= Bank referral scheme =

The UK government-mandated bank referral scheme (Designated Platforms) was created by the Small Business, Enterprise and Employment Act 2015 to allow the UK government to track businesses and their requests for business finance. The scheme was launched in November 2016 after more than two years of deliberation.

Businesses who have been unsuccessful in a credit application process with a bank will be asked for their permission to have their financial information passed to designated finance platforms, who can contact the business in a regulated time-frame.

The three designated finance platforms selected are Funding Options, Funding Xchange and Alternative Business Funding.

The Sunday Times reported in March 2017 that since the launch, the scheme has seen low numbers of referrals.
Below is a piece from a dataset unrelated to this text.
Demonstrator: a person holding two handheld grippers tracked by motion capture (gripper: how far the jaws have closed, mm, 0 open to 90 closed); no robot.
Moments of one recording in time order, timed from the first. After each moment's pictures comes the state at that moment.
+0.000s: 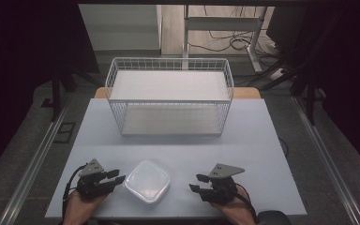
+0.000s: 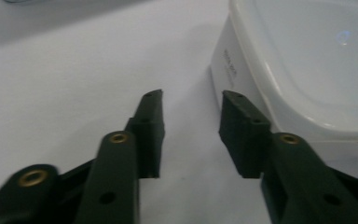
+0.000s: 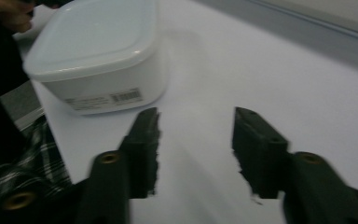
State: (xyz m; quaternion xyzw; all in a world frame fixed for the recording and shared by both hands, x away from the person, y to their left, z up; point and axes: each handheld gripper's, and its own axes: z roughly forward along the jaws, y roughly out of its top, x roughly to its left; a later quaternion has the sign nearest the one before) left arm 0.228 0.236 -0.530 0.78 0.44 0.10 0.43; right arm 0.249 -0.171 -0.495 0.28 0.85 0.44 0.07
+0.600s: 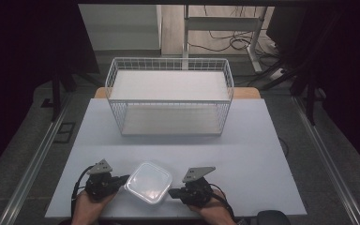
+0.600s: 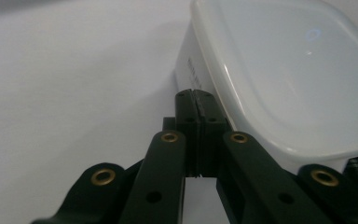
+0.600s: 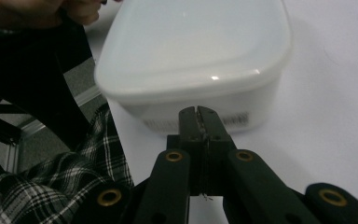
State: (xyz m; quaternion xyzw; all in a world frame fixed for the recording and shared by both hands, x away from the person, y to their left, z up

Of the businesses which have been declined by the high street banks, less than 24 percent have been referred to the Designated Platforms.

== How the Referral Scheme works ==
The bank referral scheme imposes a statutory duty on selected UK high street banks to pass on businesses who have been unsuccessful in applying for finance to the three designated alternative finance platforms, who will then email or phone the businesses to offer their service. If a business chooses to interact with any of the finance platforms they fill in a few questions and the finance platform runs the data against their panel of finance providers to see if there are any potential matches. If there are matches the business can then choose whether to make contact with a finance provider and then and only then is their data shared with that finance provider. Funding available through the bank referral scheme covers term lending, receivables finance, asset finance, commercial property finance and online lenders, as well as government-backed and not-for-profit lenders. None of the three finance platforms support equity finance.

For the referral scheme to perform as envisaged by the UK Government, the businesses affected must give formal permission to the bank to pass on their information to platforms. Business owners have expressed concern and confusion as to how the referral scheme will perform in practice.

== Concerns ==
Concerns have centred around the high-interest rates that are charged by alternative finance providers, how confidential information will be treated by the designated platforms who are small start-up businesses and the possibility of being contacted by a number of unknown companies who have had access to confidential business and financial information.

== Background ==
The idea of the bank referral scheme was advocated by the Liberal Democrats under Nick Clegg with the former Liberal Democrat Business Secretary, Sir Vince Cable hinting at it in March 2014. The then Chancellor of the Exchequer, George Osborne announced in August 2014 the scheme; after a five-month industry consultation selected British Business Bank (the UK's state development bank) to run the assessment process to recommend three designated finance platforms on behalf of HM Treasury.

The scheme which was included in the Small Business, Enterprise and Employment Act 2015 was given Royal Assent in March 2015. The implementation of the scheme was slowed down by a multitude of logistical problems such as how and when a bank should refer a business to the alternative finance sector.

A year after the announcement of the scheme, there was no progress and the scheme seemed to have been forgotten.

The bank referral scheme was launched on 1 November 2016 after a further two-month delay.